[ic] Restart and stop problems (multilple processes)

Mike Heins interchange-users@icdevgroup.org
Thu Feb 6 13:47:00 2003


Quoting Daniel Hutchison (jdhutchison11@attbi.com):
> > > FWIW, I did try to look into this issue a little more in depth. However,
> > > I havn't had a whole lot of time. I havn't found anything definite yet,
> > > just some suspicions.  
> > > 
> > > >From what I can tell, the problem seems to be in the locking of the pid
> > > file.  Eg. interchange attempts to lock the pid file when it starts up. 
> > > If it can't lock the pid file, it assumes another interchange process is
> > > running.  What I suspect is that interchange locks the pid file before
> > > it forks. Since on solaris, locks created with flock() aren't inherited
> > > across forks.   As a result, when the parent process exits the pid file
> > > becomes unlocked.  When interchange is then run with the shutdown
> > > command it detects that the pid file unlocked and thinks that there
> > > isn't a running interchange process.
> > > 
> > > What I have done is verify that the default install of interchange on my
> > > solaris box uses the flock() function to lock the pid file.  I've also
> > > created a mini perl program that just locks files based off the code in
> > > interchange.  The file locking works fine until I throw a fork() in
> > > it...
> > > 
> > > Anyway, I hope this helps a bit.  
> > 
> > Turns out the files lock fine, but LOCK_NB is not working, at least on the
> > solaris server I tested on (thanks Dorothy). It doesn't work no matter the
> > state of fork.
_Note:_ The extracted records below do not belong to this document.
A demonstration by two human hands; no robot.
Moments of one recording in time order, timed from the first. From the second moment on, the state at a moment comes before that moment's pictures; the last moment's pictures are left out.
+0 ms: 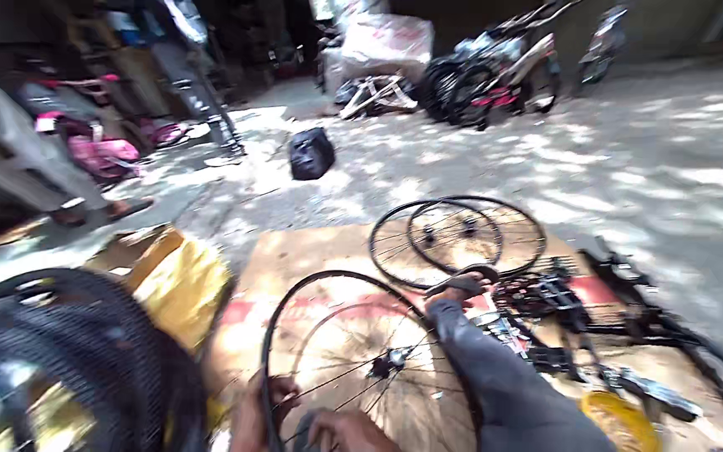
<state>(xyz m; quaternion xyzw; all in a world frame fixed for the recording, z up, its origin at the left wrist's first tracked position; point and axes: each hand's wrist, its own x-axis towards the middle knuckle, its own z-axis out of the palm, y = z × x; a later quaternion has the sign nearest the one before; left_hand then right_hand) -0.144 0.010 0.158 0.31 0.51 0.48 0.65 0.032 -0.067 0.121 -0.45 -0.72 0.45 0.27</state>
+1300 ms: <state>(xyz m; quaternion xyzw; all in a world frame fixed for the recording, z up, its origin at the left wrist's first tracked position) -0.157 0.039 0.166 0.38 0.58 0.43 0.58 0.040 -0.058 0.118 -0.30 -0.77 0.53 0.21</state>
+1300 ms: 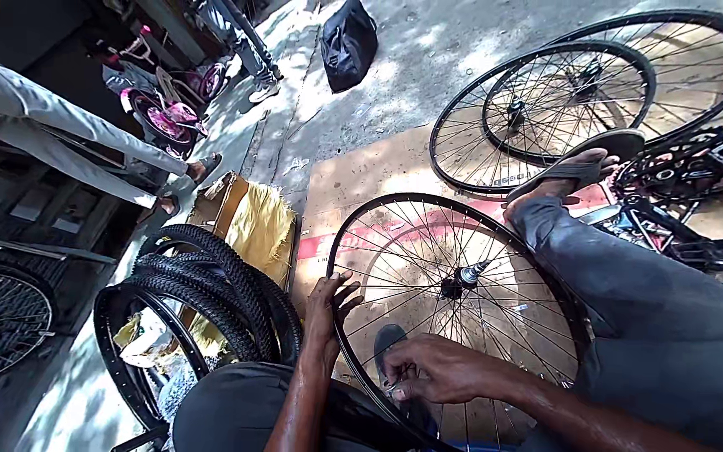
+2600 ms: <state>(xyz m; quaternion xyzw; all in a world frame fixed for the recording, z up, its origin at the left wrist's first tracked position) -0.144 0.008 0.159 0.28 0.53 0.48 0.64 0.034 -0.047 0.136 -0.44 -0.69 0.51 0.26</state>
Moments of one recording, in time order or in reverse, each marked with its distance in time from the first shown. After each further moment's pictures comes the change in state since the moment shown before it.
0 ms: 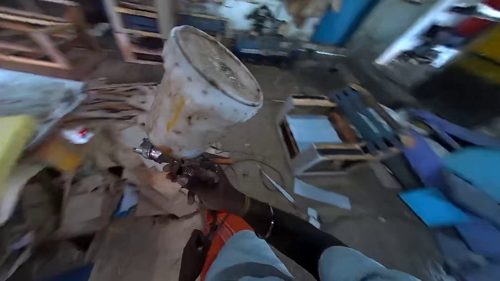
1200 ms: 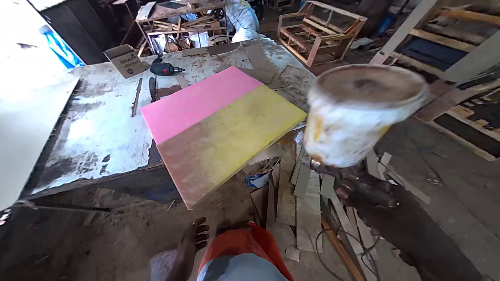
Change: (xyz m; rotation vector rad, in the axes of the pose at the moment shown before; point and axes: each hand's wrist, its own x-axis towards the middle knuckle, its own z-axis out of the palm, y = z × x) left_hand -0.122 -0.142 -0.279 -1.240 1.138 -0.581; right_hand 0.293 0.093 0.173 -0.600 -0.630 0.254
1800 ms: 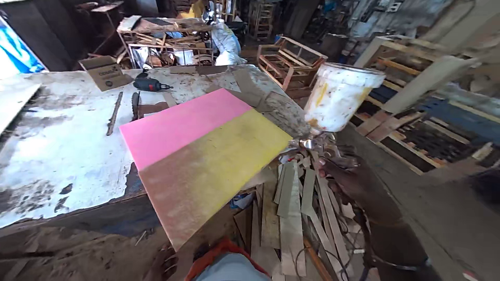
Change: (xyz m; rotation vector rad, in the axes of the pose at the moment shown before) left_hand 0.047 0.042 -0.042 -0.136 0.035 0.071; right_hand 0.115 -0.044 0.010 -0.041 0.237 -0.094
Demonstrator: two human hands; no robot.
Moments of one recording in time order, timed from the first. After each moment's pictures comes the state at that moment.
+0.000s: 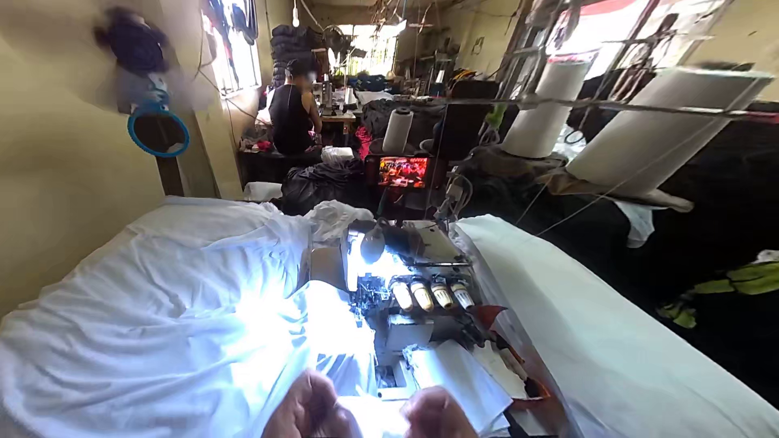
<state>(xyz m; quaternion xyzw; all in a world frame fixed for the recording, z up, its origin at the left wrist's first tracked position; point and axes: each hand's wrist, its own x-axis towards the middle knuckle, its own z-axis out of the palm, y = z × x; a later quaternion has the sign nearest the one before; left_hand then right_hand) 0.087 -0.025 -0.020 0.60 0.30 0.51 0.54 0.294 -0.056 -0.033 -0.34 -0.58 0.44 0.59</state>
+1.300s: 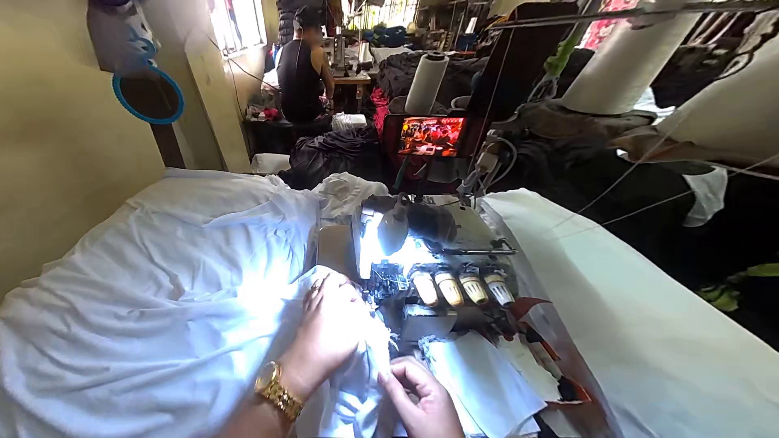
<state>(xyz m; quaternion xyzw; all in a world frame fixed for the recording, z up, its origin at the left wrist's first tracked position) 0.125 0.101 -0.038 0.79 0.52 0.25 0.23 0.286 -0.008 -0.088 -0.59 -0.56 0.33 0.47</state>
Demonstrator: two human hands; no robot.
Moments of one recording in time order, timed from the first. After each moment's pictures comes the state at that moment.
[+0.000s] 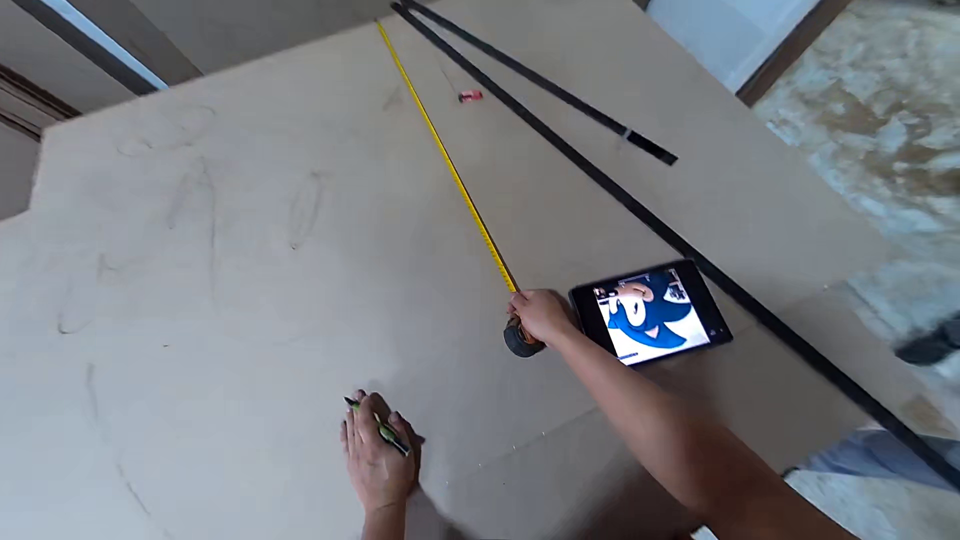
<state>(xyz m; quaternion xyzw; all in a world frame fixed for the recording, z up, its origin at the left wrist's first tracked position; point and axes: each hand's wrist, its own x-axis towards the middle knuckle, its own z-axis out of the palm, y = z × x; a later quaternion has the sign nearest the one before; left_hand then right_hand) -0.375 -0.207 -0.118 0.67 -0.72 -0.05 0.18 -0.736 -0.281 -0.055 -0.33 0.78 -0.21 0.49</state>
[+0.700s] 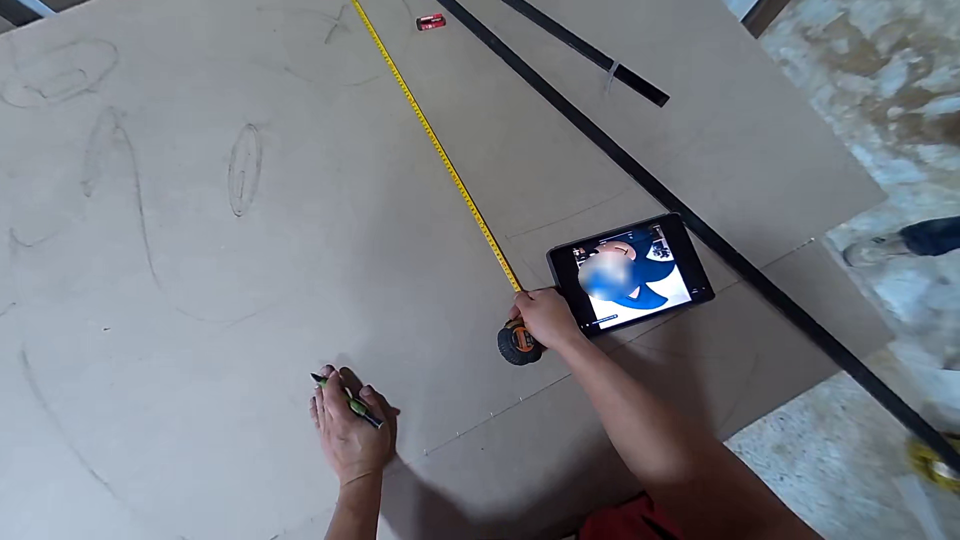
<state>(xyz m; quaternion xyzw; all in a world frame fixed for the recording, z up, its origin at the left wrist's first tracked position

In any case, grab_pid happens in the context of the last
> > fork, as I thought.
> > 
> > I could add a -badlock option at the commandline, but it would seem
> > to make sense to just fix Perl on the affected systems. 
> 
> Looks like we were both wrong...  I was able to track the problem down
> to the read_pid() that was being called from the server_start_message()
> in lib/Vend/Server.pm.  It appears that read_pid() is releasing the lock
> when it opens and closes the pid file.
> 
> Anyway, here is a simple patch that fixes the problem on Solaris:
> 
> diff -rNu ../interchange-4.9.7-200301240658-orig/lib/Vend/Server.pm ./lib/Vend/Server.pm
> --- ../interchange-4.9.7-200301240658-orig/lib/Vend/Server.pm   Fri Dec 13 07:11:35 2002
> +++ ./lib/Vend/Server.pm        Thu Feb  6 10:40:21 2003
> @@ -1200,7 +1200,7 @@
>         push (@types, 'SOAP') if $Global::SOAP;
>         push (@types, 'mod_perl') if $Global::mod_perl;
>         my $server_type = join(" and ", @types);
> -       my $pid = read_pidfile();
> +       my $pid = $$;
>         my @args = $reverse ? ($server_type, $pid) : ($pid, $server_type);
>         return ::errmsg ($fmt , @args );
>  }
> 

No, I don't believe that is any good. We can't be sure it is the same
process in all situations. It is still a bug in Perl or Solaris....there
is no way that an opening and reading a file with a completely different
file handle should release the lock.

I could go for this:

	my $pid = $Global::Variable->{MV_BAD_LOCK} ? $$ : read_pidfile();

At that point, you just need to set 

	Variable MV_BAD_LOCK 1 

in interchange.cfg.

I have made that change in CVS.

-- 
Mike Heins
Perusion -- Expert Interchange Consulting    http://www.perusion.com/
phone +1.513.523.7621      <mike@perusion.com>

Being against torture ought to be sort of a bipartisan thing.
-- Karl Lehenbauer